Environmental and social data are similarly based on data for the parent company and subsidiaries by combining items of a uniform nature compiled using the same accounting principles. Recognition of newly acquired or divested sites and subsidiaries follows the same principles as for the financial reporting.

 

Translation of foreign currencies

The consolidated financial statements are presented in Danish kroner (DKK).

 

Foreign currency transactions are translated into the functional currency defined for each company using the exchange rates prevailing at the transaction date.
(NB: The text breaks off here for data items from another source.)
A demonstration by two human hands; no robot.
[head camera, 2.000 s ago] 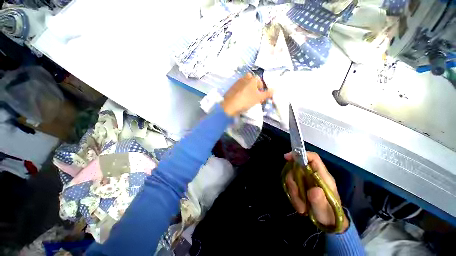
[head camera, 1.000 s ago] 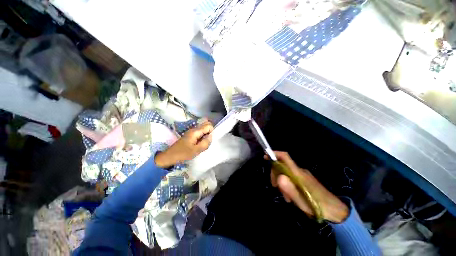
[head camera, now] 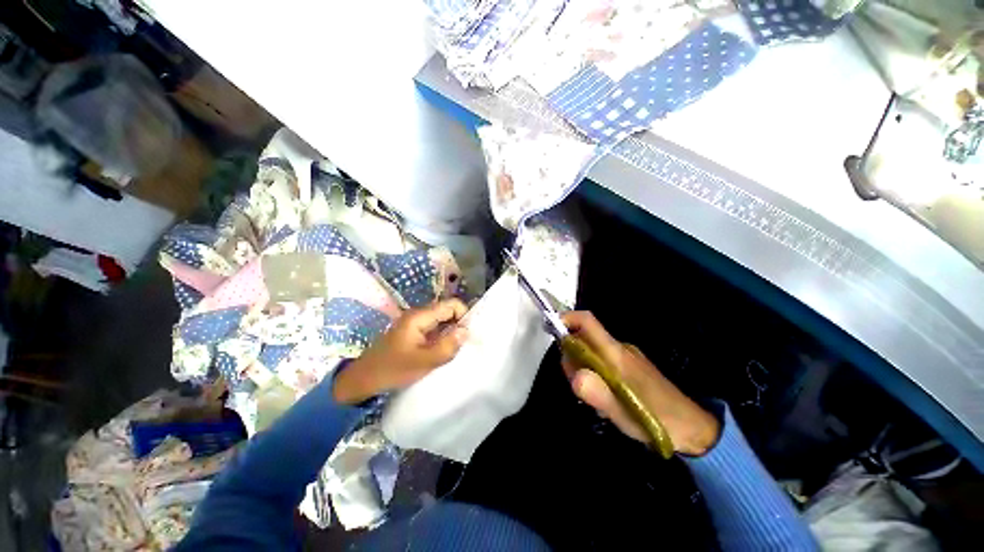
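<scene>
My left hand (head camera: 408, 347) pinches the edge of a white fabric piece (head camera: 475, 372) that hangs over my black-covered lap. My right hand (head camera: 637, 390) holds the fabric shears (head camera: 610, 377) by their yellow-gold handles. The silver blades point up and left, with their tips at the fabric edge just below the table. A floral piece (head camera: 529, 173) with a blue edge hangs from the table's edge down to the blades. It runs up to the patchwork pieces (head camera: 669, 81) on the table. Whether the blades are cutting cannot be told.
A large crumpled patchwork pile (head camera: 291, 291) lies left of my lap. The table-edge ruler (head camera: 712, 194) runs along the blue-edged table. The machine base (head camera: 917, 151) is at upper right. More floral fabric (head camera: 108, 474) is at lower left, and white cloth (head camera: 863, 507) at lower right.
The hanging fabric has dropped lower from the table, and the white piece now spreads between my hands. The shears, first held upright at the table, now tilt left. My left hand has moved down from the table.
</scene>
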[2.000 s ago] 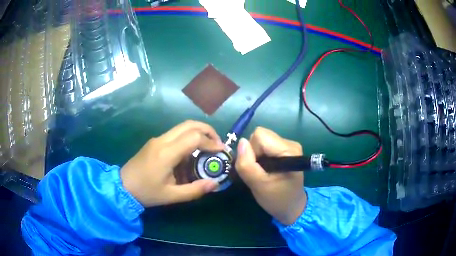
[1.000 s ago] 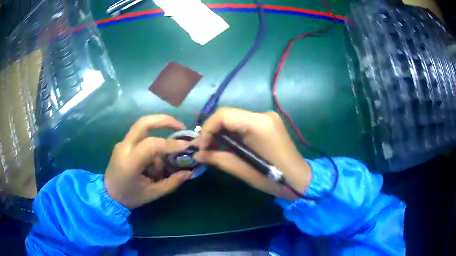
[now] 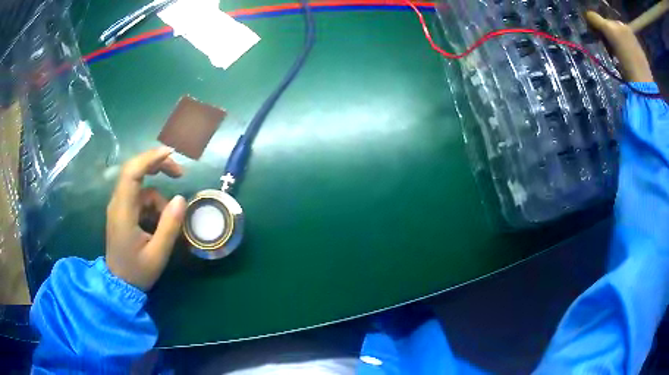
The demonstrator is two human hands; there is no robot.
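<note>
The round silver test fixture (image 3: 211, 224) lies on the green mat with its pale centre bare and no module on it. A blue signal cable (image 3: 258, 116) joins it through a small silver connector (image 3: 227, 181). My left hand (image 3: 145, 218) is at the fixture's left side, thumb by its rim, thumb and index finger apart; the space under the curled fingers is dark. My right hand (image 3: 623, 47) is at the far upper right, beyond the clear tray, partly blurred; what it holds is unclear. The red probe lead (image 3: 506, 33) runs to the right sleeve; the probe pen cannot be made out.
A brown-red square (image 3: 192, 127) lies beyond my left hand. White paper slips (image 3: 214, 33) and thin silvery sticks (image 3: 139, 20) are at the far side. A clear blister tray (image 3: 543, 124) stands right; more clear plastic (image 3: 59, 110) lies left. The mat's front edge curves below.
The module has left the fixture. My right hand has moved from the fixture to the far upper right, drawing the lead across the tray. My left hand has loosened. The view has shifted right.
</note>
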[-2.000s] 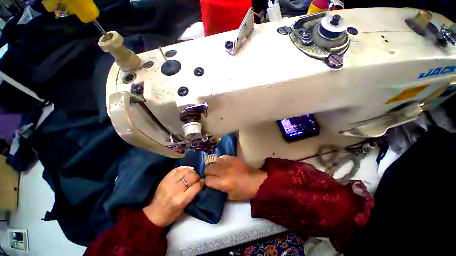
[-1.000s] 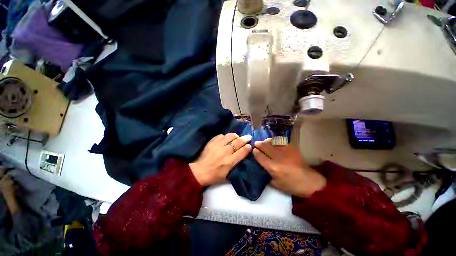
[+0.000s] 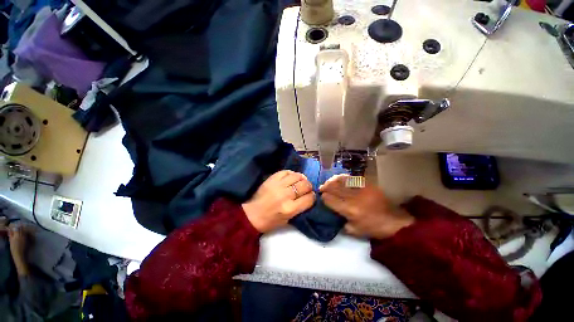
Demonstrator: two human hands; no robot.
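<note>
The dark navy garment piece spreads left of the cream-white sewing machine head and runs under its left end. A lighter blue cloth shows beside the presser foot area. My left hand, with a ring, presses and pinches the dark cloth just in front of the foot. My right hand holds the same cloth from the right, fingertips close to the left ones. A folded dark end hangs between and below my hands. The needle tip is hidden.
A smartphone with a lit screen lies under the arm. Metal scissors lie to its right. A beige machine part stands at the left, beside purple cloth. Another person's hand shows at the lower left edge.
The view has shifted, placing the machine head further right than at first. Since one second ago, the folded dark end has drawn up slightly toward the foot and more lighter blue cloth shows.
</note>
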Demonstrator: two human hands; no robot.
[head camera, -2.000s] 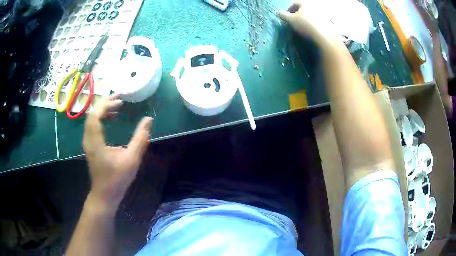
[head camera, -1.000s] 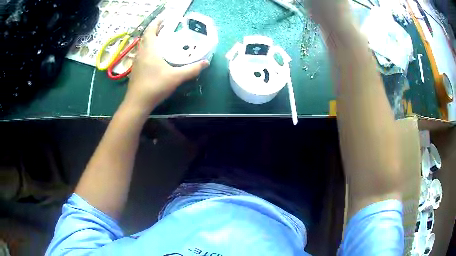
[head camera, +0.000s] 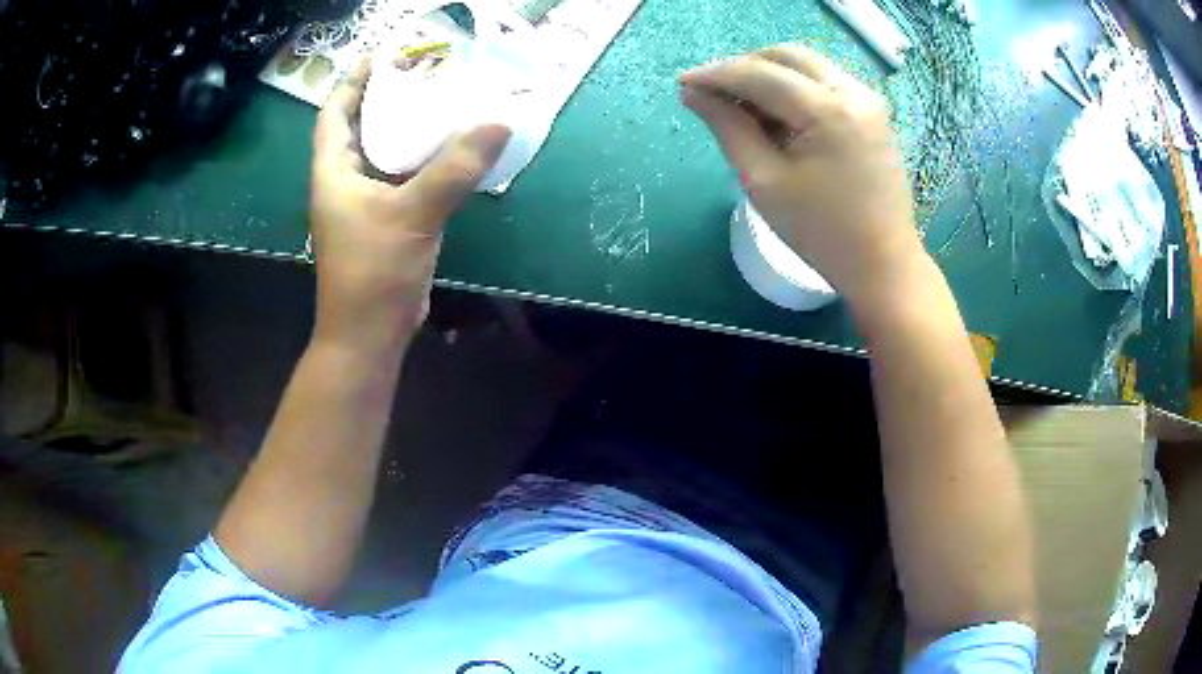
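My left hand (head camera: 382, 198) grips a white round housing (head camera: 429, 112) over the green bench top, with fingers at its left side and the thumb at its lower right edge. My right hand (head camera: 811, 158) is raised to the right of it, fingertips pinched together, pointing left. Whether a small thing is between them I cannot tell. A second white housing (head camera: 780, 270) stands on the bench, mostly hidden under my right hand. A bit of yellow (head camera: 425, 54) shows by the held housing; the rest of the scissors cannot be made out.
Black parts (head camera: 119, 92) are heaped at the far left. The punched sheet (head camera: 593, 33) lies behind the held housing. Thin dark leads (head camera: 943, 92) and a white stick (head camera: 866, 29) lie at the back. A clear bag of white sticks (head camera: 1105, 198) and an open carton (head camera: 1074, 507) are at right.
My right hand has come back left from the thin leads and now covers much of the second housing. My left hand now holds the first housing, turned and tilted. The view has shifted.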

Monetary items denominated in foreign currencies are translated into the functional currency at the exchange rates prevailing at the reporting date.

 

Financial statements of foreign subsidiaries are translated into Danish kroner at the exchange rates prevailing at the reporting date for assets and liabilities, and at average exchange rates for income statement items.

 

All exchange rate differences are recognized as Financial income or Financial costs, with the exception of the following, which are recognized in Other comprehensive income, translated at the exchange rates prevailing at the reporting date:

 

  • Translation of foreign subsidiaries’ net assets at the beginning of the year
  • Translation of foreign subsidiaries’ income statements from average exchange rates to the exchange rates prevailing at the reporting date
  • Translation of long-term intercompany balances, which are considered to be an addition to net assets in subsidiaries

 

Goodwill arising on the acquisition of new companies is treated as an asset belonging to the new foreign subsidiaries and translated into Danish kroner at the exchange rates prevailing at the reporting date.

 

Unrealized gains/losses relating to hedging of future cash flows and hedging of net investments in foreign subsidiaries are recognized in Other comprehensive income.